Task description
For the records that follow, work out how many lines include "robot" and give only that count.

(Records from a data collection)
■ ■ ■
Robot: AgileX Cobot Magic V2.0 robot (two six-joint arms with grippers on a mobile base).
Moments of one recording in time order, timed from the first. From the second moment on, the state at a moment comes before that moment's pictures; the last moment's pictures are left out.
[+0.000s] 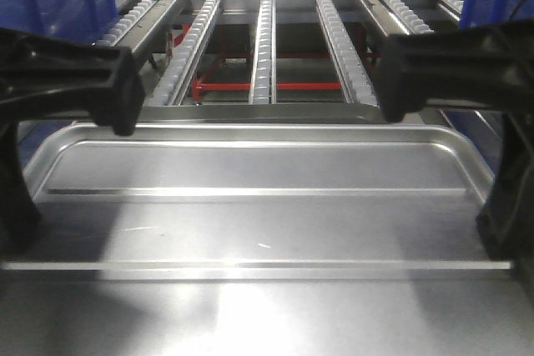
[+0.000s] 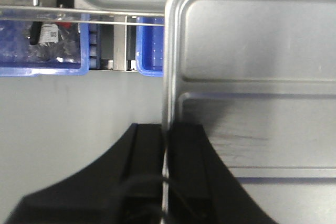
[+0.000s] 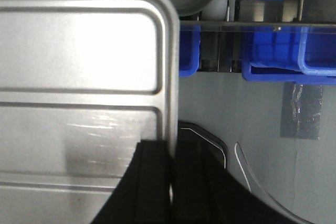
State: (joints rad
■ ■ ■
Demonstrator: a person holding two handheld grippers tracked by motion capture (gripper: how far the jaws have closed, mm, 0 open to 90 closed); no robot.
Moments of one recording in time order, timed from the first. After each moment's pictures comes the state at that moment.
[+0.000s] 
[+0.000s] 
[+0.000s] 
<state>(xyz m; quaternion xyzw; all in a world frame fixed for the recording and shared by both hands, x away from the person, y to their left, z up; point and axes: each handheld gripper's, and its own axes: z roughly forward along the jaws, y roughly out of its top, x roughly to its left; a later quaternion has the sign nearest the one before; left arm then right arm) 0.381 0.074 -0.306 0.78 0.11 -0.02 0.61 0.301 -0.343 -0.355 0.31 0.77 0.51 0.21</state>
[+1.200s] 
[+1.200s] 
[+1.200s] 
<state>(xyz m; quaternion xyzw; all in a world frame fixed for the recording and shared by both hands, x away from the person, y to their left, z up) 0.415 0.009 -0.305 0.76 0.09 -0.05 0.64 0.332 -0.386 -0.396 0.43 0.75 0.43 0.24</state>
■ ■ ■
Reply to the exercise
2